* **WHAT THE TASK ASKS**: Please figure out how many lines in the material contain "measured", and give only that number.
════════
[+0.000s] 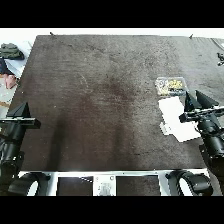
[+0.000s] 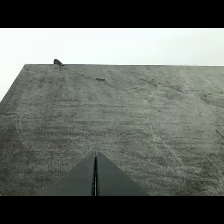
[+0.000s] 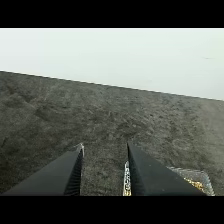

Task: Fold the box and place the chain.

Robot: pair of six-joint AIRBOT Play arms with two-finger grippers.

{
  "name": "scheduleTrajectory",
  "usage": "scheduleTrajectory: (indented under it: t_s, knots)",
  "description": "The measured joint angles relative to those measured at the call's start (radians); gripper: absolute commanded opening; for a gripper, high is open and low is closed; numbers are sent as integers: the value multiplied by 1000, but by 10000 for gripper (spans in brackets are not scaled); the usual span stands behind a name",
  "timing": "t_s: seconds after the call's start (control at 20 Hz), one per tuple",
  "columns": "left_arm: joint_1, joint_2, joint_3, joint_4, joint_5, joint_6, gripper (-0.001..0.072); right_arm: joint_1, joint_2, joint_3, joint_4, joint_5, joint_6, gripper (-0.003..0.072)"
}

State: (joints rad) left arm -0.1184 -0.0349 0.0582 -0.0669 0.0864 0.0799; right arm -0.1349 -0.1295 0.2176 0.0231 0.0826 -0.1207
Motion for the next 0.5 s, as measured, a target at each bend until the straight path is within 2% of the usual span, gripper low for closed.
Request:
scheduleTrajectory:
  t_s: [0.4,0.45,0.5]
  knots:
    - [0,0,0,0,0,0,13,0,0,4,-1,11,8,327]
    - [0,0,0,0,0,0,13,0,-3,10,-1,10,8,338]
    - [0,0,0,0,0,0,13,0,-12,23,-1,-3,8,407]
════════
* **ANSWER SPACE**: 2